* Problem details
Where a line of the data below has the string "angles", copy that line.

# # # #

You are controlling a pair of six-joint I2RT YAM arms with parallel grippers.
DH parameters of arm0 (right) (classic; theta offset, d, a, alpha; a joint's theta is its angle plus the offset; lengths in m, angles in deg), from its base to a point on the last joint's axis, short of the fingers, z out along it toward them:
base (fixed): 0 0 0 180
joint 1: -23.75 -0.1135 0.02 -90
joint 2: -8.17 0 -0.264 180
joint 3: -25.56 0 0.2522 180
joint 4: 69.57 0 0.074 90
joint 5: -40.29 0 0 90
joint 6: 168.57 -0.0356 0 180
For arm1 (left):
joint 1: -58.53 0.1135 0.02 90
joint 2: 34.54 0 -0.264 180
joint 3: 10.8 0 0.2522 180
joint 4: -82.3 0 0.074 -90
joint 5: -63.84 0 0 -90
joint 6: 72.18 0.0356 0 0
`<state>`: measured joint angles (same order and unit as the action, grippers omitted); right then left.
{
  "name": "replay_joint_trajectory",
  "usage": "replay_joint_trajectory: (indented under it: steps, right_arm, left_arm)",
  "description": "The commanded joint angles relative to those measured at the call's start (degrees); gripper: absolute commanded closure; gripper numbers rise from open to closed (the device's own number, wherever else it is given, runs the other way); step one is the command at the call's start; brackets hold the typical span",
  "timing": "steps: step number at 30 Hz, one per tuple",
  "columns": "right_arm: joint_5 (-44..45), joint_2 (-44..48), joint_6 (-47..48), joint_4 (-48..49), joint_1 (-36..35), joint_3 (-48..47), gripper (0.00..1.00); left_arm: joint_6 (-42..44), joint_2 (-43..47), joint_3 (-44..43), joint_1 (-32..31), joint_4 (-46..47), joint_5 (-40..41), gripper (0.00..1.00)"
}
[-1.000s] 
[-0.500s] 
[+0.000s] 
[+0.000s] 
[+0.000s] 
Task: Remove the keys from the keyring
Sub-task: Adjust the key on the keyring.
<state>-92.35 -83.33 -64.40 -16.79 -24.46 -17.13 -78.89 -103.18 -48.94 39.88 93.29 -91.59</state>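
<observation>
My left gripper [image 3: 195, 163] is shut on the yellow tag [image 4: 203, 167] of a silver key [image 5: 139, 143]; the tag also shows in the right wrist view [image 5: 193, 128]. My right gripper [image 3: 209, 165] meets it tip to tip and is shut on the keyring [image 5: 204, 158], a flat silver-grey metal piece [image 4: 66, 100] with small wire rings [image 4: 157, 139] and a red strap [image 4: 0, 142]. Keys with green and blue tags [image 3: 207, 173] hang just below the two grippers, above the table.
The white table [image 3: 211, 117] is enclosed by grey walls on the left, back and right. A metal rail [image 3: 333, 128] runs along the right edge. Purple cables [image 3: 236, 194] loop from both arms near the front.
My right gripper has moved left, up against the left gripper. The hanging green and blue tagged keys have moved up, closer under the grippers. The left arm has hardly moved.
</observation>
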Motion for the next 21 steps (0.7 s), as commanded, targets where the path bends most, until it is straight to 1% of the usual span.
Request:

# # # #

* Solution to this problem
DH parameters of arm0 (right) (classic; theta offset, d, a, alpha; a joint's theta is its angle plus the offset; lengths in m, angles in deg), from its base to a point on the last joint's axis, short of the fingers, z out along it toward them:
`<state>`: measured joint angles (same order and unit as the action, grippers omitted); right then left.
  "description": "The commanded joint angles relative to those measured at the call's start (degrees); gripper: absolute commanded closure; gripper numbers rise from open to closed (the device's own number, wherever else it is given, runs the other way); step one is the command at the call's start; brackets hold the typical span",

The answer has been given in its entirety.